**Work instruction:** Tell me how many lines in the data include "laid", and keep the reply to that number.

**Material for the task:**
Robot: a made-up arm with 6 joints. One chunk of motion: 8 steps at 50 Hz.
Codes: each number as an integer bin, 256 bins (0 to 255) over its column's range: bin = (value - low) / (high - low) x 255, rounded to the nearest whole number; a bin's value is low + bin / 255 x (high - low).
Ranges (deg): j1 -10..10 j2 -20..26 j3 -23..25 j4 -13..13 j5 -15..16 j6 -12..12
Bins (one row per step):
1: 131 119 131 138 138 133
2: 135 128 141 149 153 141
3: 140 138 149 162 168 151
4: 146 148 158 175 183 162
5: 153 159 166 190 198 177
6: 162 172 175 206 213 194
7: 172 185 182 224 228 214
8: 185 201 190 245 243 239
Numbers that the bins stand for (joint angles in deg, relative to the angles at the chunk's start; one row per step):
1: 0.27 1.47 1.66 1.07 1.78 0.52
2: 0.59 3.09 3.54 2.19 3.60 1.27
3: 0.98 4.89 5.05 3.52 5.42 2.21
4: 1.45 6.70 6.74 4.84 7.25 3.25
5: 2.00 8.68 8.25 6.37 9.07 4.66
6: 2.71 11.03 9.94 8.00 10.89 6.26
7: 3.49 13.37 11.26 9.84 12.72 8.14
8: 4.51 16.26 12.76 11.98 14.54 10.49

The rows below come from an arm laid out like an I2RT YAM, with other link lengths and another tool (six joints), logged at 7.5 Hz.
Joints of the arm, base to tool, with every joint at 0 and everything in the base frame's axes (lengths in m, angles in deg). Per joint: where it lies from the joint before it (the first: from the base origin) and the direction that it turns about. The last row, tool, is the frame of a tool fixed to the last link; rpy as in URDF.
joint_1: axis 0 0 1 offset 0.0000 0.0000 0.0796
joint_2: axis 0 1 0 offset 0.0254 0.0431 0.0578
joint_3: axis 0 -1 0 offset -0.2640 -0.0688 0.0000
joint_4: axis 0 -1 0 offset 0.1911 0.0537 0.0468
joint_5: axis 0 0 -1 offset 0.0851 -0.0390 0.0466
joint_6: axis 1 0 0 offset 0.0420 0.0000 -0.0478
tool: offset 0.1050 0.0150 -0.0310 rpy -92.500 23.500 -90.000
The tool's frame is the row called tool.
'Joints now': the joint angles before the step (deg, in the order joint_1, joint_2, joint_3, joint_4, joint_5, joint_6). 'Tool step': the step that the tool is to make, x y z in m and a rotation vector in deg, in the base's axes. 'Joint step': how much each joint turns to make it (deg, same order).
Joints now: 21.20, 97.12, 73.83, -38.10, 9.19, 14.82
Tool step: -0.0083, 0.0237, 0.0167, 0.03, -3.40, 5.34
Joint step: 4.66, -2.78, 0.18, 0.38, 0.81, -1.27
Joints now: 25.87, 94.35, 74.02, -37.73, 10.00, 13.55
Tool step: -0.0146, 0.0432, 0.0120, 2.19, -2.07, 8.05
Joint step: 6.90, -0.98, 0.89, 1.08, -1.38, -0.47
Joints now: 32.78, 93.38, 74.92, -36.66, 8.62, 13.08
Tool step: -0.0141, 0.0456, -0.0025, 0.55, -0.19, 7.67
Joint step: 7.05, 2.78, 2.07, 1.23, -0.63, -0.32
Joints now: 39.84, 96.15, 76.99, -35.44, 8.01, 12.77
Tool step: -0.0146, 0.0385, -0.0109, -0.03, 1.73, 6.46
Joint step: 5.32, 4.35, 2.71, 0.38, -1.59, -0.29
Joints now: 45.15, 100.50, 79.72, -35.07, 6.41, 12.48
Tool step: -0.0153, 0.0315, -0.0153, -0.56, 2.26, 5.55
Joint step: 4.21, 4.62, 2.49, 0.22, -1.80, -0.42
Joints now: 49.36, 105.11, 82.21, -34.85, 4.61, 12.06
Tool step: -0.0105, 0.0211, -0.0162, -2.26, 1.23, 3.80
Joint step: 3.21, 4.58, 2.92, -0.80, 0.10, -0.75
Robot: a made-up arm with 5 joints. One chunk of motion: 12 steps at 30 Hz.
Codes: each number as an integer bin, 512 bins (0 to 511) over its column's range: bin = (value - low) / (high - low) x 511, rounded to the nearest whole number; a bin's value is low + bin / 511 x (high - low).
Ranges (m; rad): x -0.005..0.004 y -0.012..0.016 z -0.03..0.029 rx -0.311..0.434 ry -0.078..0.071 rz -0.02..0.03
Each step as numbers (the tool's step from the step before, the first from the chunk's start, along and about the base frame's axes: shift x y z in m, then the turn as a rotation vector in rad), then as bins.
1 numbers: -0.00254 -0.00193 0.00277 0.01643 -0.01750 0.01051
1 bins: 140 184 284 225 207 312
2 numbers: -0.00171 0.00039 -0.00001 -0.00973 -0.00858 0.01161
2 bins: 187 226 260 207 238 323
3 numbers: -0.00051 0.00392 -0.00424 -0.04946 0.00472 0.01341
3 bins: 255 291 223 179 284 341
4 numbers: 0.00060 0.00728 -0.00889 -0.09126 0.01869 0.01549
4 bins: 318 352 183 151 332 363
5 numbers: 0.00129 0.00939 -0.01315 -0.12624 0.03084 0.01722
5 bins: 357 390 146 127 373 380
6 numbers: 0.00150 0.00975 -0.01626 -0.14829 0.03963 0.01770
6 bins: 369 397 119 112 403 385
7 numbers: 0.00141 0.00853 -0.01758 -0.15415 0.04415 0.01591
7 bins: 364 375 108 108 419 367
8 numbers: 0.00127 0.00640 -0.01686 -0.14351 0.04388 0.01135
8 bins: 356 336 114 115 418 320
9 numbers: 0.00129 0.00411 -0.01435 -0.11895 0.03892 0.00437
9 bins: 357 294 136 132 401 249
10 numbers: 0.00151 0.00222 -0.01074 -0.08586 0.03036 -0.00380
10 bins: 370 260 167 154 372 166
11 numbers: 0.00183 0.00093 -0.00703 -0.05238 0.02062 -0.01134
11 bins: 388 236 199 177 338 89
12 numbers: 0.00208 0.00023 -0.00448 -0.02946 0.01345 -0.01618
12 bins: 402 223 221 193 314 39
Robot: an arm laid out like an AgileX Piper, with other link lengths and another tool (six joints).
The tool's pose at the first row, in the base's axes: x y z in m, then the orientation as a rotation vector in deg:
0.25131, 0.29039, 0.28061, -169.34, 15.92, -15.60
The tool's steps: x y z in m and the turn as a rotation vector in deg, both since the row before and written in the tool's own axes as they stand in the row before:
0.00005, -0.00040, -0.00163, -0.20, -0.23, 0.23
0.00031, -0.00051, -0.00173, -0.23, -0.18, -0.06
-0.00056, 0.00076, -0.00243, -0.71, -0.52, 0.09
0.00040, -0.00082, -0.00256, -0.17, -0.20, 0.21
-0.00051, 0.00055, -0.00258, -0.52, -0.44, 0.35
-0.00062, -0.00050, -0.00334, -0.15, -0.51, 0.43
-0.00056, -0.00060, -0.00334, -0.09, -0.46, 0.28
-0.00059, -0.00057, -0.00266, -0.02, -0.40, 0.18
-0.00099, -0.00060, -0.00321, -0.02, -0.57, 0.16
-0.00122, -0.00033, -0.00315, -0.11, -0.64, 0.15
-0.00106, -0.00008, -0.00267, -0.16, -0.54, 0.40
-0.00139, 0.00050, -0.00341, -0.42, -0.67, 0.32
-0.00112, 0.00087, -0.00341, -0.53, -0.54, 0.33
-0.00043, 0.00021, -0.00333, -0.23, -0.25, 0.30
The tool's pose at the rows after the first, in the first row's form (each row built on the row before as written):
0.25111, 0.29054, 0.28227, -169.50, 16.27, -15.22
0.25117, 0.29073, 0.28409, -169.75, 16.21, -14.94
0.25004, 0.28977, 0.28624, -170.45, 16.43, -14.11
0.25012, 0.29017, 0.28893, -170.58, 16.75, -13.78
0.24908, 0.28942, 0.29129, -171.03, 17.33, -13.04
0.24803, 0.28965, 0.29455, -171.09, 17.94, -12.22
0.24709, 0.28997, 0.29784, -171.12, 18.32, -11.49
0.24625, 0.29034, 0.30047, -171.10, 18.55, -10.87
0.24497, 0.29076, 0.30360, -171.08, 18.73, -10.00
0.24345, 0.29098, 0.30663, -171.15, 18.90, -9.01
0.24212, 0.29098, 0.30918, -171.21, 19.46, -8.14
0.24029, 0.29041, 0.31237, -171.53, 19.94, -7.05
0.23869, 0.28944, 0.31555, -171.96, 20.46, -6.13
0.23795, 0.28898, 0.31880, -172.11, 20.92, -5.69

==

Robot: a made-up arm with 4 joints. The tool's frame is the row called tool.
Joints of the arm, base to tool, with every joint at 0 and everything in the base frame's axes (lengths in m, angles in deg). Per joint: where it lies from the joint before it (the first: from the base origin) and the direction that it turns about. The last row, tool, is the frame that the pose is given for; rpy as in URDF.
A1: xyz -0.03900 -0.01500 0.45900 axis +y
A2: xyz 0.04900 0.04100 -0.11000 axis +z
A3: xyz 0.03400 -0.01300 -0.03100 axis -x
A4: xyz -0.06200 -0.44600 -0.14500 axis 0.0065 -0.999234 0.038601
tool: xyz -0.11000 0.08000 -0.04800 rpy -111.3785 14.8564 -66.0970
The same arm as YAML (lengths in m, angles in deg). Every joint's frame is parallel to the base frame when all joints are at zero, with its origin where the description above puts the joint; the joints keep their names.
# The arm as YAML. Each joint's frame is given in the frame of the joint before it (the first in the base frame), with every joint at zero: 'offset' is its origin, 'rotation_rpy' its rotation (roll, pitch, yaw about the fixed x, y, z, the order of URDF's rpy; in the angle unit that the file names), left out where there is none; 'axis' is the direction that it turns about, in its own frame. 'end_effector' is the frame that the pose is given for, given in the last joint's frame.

**Reply:** 2